Quatre terminologies s’offrent à nous pour étudier « l’entrée » dans l’écran et dans l’expérience en ligne : immersion, embodiment, téléprésence, flow. Nous allons les étudier chacune avec un focus particulier sur l’immersion qui est le concept le plus générique des quatre mais aussi celui qui est utilisé à la fois en marketing expérientiel et en informatique. Il possède aussi le socle théorique le plus riche pour le marketing.

En effet, le marketing expérientiel enseigne que l’expérience de consommation a lieu seulement quand le consommateur y est immergé. D’autre part, les sciences de l’information et de la communication et l’informatique, qui étudient les relations entre l’homme et les interfaces, utilisent l’immersion pour désigner l’attention focalisée sur l’écran. Pour faciliter la compréhension de cette double immersion, nous utiliserons téléprésence (impression de se sentir davantage dans l’interface que dans l’environnement physique) dans le cas de l’immersion dans l’écran et simplement immersion, comme il est d’usage, dans le cas de l’immersion dans l’expérience. Ce procédé est rhétorique et, dans bien des cas, les deux termes sont interchangeables. Il est à noter aussi que les deux champs mobilisent aussi le concept de flow (Csikszentmihalyi, 1990). Le flow (ou flux) désigne un état de concentration caractérisé par une grande impression de liberté, de joie, d'accomplissement et de compétence, et durant laquelle le temps semble disparaître. La téléprésence est un antécédant du flow (Hoffman et Novak, 1996).

Ces états d’immersion posent la question de la relation au corps et de sa matérialité. Ce questionnement, à l’origine issu de la cybernétique puis de la cyberculture, a donné lieu à une vision mystique de l’Internet, notamment sous l’égide de Timothy Leary (1996), et de Donna Haraway (1991) qui imaginent l’avènement d’un cyborg.

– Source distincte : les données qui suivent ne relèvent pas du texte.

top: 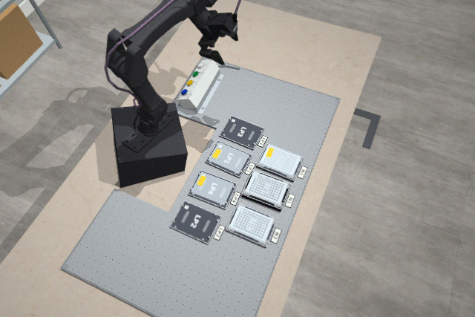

La relation du corps à l’interface peut s’envisager selon trois modes, qui constituent des degrés d’embodiment. Le premier est l’abollition du corps et l’avènement du cyborg où le corps tel une coquille vide est laissé sur sa chaise pendant que l’esprit navigue sur Internet (il s’agit de disembodiment) ; une hybridation entre le vécu réel et ce qui est vécu dans l’interface, qui ne peut plus être qualifié de virtuel dans le sens où il a des répercussions dans la vie réelle : dans ce cas là, il s’agit d’embodiment, traduit par incorporation dans l’expérience ; enfin, cet embodiment peut aller jusqu’à inscrire ce qui est vécu en ligne corporellement. Il s’agira alors plutôt d’incarnation de l’expérience, d’expérience incarnée au sens de l’anthropologie. Toutefois, ces situations d’immersion ne doivent pas être confondues avec leur pendant pathologique qui est l’addiction à Internet ou l’addiction au shopping assouvie sur Internet.